■ Task prompt
Only the total should be returned: the number of lines in the data that hold the string "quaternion".

■ Data section
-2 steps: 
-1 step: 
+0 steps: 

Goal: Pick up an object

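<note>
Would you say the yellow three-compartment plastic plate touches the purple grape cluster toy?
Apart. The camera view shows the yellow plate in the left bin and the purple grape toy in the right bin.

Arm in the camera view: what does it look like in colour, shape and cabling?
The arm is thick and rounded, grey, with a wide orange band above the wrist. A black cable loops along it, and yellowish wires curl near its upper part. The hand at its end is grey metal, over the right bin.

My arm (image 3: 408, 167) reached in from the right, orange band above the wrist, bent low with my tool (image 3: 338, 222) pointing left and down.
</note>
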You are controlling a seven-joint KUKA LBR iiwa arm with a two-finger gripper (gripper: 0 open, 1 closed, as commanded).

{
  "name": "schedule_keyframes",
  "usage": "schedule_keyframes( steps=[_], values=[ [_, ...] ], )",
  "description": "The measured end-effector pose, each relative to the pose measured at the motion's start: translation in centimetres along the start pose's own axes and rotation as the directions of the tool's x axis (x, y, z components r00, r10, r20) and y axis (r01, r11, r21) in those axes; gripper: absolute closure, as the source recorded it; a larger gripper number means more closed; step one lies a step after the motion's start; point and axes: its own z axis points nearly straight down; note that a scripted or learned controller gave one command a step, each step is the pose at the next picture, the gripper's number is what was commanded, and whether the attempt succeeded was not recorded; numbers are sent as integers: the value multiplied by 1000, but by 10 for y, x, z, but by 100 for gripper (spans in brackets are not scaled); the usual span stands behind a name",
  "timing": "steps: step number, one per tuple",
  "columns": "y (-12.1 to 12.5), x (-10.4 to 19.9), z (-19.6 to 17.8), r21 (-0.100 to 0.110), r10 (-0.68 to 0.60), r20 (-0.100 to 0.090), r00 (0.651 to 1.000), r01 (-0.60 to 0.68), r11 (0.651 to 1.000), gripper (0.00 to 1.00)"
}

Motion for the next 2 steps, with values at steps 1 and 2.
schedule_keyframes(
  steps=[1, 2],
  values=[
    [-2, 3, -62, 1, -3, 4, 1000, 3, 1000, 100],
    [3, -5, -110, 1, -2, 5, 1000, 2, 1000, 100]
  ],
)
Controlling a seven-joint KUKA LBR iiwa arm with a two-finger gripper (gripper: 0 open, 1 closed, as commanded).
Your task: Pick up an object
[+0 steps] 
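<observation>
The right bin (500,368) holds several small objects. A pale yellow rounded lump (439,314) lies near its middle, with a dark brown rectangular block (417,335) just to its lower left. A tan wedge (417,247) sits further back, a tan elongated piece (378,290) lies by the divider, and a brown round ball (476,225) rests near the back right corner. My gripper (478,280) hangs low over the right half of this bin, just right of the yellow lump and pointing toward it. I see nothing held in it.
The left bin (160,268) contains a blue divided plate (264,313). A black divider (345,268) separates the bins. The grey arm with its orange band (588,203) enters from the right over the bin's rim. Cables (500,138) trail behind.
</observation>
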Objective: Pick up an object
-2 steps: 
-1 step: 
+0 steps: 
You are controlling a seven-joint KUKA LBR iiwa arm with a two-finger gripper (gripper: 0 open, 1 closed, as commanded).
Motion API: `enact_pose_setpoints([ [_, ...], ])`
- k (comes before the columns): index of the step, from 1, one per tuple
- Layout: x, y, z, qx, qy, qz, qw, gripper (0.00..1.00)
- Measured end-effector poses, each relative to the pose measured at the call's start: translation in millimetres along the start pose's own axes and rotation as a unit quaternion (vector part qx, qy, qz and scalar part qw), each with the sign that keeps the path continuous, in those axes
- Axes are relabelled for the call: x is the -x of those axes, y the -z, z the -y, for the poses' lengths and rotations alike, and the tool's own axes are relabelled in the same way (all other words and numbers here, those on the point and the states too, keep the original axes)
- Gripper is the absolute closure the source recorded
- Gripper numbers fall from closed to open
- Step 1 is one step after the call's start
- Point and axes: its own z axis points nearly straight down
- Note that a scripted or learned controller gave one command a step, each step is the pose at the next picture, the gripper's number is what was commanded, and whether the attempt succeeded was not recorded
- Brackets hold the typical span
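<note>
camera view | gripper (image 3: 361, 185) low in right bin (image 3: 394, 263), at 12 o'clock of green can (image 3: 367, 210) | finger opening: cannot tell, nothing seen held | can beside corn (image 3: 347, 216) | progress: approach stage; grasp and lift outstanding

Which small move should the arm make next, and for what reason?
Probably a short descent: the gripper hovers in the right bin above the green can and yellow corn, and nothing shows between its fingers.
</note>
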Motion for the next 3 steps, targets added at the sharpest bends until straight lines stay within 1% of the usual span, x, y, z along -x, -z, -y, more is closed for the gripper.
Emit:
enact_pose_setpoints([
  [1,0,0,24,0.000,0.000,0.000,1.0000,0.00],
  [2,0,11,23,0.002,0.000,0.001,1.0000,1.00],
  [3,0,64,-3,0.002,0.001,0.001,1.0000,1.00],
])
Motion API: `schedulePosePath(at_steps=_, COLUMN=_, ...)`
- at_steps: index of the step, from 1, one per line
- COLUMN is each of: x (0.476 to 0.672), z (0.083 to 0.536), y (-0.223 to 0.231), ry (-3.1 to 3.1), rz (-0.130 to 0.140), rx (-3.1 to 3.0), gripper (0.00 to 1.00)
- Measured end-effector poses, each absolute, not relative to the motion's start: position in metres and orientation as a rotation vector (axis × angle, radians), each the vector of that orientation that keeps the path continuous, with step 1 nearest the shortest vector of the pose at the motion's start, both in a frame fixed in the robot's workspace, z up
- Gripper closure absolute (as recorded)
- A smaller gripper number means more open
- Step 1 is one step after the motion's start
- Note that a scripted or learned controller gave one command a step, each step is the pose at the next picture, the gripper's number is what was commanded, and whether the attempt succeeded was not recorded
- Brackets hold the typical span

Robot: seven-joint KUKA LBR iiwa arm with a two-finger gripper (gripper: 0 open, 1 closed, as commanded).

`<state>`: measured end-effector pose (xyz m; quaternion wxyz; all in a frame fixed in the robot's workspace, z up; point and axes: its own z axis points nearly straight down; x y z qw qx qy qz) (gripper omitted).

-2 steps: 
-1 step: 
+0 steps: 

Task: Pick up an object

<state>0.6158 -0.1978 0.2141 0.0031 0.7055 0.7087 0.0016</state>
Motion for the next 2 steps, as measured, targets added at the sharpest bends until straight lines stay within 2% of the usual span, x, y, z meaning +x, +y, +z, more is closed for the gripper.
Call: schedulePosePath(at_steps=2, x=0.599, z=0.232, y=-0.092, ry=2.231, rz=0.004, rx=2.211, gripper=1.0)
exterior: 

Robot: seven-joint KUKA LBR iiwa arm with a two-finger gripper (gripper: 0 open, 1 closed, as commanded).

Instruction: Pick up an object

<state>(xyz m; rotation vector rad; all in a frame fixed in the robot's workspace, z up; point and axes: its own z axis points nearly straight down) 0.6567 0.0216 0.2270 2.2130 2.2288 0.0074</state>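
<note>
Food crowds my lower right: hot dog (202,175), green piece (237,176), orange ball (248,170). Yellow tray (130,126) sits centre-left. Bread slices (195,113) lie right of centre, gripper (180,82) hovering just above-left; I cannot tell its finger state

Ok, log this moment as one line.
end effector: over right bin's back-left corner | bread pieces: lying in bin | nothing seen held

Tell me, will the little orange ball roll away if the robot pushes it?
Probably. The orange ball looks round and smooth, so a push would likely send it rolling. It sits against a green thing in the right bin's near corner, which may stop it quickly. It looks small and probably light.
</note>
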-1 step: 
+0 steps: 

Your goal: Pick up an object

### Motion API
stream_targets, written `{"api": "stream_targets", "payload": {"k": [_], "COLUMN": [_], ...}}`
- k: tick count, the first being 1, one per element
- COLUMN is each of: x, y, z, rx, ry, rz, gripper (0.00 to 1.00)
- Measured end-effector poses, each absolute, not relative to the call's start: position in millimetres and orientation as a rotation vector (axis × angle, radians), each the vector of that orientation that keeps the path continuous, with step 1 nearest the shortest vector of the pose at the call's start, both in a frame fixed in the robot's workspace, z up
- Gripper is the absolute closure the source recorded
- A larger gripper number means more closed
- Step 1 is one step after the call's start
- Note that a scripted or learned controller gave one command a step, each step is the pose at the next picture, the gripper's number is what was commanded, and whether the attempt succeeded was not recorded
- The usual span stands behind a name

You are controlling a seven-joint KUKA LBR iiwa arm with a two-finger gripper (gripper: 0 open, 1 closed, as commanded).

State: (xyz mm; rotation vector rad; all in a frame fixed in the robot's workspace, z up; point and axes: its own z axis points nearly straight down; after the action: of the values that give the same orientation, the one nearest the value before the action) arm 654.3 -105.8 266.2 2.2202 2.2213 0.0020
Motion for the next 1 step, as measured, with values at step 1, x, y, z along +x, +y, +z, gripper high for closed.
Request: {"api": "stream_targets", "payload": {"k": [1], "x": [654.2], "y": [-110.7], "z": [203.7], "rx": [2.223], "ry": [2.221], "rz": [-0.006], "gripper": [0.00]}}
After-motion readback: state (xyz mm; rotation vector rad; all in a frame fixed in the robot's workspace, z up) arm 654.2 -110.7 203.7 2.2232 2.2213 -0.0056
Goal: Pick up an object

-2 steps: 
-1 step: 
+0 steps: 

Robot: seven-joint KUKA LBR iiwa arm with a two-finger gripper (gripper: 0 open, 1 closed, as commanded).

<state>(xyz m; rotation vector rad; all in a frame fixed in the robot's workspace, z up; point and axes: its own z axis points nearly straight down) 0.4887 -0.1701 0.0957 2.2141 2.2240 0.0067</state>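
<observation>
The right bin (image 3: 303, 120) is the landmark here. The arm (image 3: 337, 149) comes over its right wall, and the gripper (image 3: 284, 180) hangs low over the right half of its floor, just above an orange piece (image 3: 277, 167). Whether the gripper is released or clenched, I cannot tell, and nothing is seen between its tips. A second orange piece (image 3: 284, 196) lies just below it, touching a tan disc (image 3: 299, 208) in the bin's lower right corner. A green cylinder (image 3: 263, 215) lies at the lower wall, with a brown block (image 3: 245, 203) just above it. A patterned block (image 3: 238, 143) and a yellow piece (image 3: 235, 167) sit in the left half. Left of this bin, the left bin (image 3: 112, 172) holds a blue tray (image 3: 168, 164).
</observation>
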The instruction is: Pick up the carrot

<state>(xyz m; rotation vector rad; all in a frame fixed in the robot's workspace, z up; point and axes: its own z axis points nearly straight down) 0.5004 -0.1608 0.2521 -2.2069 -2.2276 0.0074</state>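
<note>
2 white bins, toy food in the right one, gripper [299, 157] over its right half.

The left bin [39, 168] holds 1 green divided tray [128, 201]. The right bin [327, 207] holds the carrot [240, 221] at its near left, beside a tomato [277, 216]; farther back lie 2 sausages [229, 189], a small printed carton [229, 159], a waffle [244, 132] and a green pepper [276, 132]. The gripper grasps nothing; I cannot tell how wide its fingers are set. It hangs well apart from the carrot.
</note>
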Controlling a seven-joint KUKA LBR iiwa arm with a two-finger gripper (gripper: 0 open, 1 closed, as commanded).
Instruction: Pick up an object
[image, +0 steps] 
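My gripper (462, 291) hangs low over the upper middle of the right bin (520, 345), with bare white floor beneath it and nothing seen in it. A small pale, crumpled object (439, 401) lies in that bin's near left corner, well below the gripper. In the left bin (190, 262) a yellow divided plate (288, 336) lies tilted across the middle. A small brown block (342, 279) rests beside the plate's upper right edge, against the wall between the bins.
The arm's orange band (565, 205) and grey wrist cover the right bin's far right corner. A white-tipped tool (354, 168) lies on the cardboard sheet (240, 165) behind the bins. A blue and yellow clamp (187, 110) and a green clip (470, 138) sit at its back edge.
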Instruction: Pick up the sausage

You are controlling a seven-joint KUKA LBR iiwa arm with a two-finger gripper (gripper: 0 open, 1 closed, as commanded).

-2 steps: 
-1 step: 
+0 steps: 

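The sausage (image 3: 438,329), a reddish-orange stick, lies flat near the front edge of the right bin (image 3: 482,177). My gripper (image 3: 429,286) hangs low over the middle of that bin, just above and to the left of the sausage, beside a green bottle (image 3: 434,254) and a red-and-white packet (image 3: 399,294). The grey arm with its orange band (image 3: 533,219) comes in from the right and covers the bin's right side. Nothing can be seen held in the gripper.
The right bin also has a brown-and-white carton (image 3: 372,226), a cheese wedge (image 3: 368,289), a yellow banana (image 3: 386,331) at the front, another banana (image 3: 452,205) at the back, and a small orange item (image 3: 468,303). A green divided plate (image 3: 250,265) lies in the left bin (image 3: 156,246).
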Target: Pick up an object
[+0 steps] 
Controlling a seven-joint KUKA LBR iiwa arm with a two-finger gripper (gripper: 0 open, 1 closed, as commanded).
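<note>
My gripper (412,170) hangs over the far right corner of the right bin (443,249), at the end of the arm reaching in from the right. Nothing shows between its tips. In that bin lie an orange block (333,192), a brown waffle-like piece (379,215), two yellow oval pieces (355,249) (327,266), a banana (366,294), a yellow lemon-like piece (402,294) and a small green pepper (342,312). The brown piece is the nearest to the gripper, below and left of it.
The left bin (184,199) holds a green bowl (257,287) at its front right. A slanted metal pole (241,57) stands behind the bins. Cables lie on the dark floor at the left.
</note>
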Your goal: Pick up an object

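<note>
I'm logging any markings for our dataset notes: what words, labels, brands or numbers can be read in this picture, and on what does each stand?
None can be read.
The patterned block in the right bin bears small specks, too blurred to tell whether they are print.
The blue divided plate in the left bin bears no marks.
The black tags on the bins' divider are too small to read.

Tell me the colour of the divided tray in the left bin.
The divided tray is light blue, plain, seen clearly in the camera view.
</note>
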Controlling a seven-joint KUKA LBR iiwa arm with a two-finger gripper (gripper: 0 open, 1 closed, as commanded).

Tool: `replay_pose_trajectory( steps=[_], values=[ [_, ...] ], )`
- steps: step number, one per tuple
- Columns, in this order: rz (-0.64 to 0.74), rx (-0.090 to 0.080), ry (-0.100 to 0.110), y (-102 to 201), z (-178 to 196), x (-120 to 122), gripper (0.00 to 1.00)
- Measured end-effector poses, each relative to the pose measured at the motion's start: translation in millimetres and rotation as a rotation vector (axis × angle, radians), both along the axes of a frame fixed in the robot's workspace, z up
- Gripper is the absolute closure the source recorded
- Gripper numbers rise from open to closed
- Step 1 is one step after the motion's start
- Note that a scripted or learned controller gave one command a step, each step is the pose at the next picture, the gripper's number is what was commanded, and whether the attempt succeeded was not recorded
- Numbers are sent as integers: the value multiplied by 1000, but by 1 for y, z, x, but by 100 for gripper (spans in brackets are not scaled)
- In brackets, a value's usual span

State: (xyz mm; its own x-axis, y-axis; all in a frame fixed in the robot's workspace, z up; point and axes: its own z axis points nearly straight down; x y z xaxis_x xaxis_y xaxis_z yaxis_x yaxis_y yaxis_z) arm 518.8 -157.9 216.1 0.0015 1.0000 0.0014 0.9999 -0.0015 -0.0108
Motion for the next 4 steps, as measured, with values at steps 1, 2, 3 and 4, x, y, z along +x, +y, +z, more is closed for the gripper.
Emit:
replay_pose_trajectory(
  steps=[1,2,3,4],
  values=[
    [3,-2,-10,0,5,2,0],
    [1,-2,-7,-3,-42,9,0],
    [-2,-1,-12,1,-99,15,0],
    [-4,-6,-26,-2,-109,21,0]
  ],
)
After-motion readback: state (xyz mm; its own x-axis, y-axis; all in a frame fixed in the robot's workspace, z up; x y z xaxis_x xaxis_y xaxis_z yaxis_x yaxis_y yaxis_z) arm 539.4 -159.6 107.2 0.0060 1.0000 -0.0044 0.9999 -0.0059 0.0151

■ Task response
2